A questo punto gli studenti hanno individuato la permanenza nella nostra lingua di forme riconducibili alla matrice latina e, a parte le espressioni che sono state trasferite nella loro forma originaria come modus vivendi, modus operandi, addendum, memorandum, referendum, hanno segnalato i seguenti esempi: addendo, agenda, bevanda, dividendo, educanda, faccenda, laureanda, legenda, locanda, maturando, merenda, minuendo, mutande, reverendo, sottraendo ecc.

Il fatto di far soffermare su questa continuità gli studenti, impegnati nella ricerca di termini collegabili al participio a al gerundio e gerundivo, ha consentito loro di essere più consapevoli della “vitalità” del latino e di quanto la sua conoscenza costituisca uno strumento essenziale per approfondire meglio la propria lingua e la propria cultura.

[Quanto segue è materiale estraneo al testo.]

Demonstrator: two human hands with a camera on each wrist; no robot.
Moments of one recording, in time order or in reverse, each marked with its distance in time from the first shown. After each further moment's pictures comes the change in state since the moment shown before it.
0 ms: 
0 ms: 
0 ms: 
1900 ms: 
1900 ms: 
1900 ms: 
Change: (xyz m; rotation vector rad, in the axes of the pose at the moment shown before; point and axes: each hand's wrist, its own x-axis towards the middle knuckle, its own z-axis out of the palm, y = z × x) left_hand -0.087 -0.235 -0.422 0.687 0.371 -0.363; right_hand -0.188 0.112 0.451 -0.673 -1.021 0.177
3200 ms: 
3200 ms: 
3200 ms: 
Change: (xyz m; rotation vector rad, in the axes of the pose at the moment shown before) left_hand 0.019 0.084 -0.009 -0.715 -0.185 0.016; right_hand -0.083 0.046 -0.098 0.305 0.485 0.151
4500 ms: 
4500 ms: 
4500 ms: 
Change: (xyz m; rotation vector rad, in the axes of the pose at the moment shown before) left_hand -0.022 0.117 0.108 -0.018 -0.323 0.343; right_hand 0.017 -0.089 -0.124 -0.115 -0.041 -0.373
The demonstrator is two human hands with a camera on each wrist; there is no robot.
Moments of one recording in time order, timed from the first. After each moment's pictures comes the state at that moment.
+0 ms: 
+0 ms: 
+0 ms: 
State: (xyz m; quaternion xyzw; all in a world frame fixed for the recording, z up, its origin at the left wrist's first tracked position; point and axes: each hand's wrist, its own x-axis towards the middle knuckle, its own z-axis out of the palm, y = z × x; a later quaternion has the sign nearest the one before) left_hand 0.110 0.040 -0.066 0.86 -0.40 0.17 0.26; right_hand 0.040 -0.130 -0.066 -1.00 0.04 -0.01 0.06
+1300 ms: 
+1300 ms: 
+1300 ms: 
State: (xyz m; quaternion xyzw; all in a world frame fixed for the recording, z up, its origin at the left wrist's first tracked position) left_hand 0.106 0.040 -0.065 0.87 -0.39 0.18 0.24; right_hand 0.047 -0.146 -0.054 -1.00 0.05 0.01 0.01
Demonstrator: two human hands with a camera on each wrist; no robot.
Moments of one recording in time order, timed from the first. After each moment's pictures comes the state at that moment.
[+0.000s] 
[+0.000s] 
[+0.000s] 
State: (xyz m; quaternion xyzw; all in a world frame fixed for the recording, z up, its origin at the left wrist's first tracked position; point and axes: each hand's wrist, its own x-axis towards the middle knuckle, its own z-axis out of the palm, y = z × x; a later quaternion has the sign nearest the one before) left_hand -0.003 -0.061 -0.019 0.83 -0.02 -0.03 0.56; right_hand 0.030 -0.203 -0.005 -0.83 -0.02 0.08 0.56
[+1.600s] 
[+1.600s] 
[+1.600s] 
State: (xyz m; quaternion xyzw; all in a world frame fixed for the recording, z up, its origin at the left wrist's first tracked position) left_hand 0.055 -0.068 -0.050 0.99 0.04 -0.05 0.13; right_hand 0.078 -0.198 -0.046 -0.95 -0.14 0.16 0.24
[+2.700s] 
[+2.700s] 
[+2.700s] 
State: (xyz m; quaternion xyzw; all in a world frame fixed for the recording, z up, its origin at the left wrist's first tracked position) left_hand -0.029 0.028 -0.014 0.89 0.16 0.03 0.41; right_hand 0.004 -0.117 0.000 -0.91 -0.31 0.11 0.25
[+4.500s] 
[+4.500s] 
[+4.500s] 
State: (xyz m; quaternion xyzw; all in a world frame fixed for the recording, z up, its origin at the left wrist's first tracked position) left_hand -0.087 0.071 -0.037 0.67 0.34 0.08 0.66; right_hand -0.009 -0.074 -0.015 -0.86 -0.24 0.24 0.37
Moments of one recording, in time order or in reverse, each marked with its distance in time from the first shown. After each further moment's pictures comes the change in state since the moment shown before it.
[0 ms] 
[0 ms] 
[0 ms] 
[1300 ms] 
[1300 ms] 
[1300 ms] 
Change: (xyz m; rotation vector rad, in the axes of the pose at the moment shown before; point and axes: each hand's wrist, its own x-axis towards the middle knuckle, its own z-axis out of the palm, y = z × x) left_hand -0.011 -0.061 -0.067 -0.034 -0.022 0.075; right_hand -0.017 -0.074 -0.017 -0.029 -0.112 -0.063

L’esperienzaeffettuata ha dato dei buoni risultati e gli alunni, che in un primo momento hanno mostrato dubbi e perplessità di fronte all’esercizio che era loro richiesto, poi si sono quasi divertiti a trovare più termini possibili che facessero loro toccare con mano la vicinanza di quella lingua inizialmente sentita distante, di cui hanno rivalutato l’utilità per compiere una riflessione sulla propria lingua.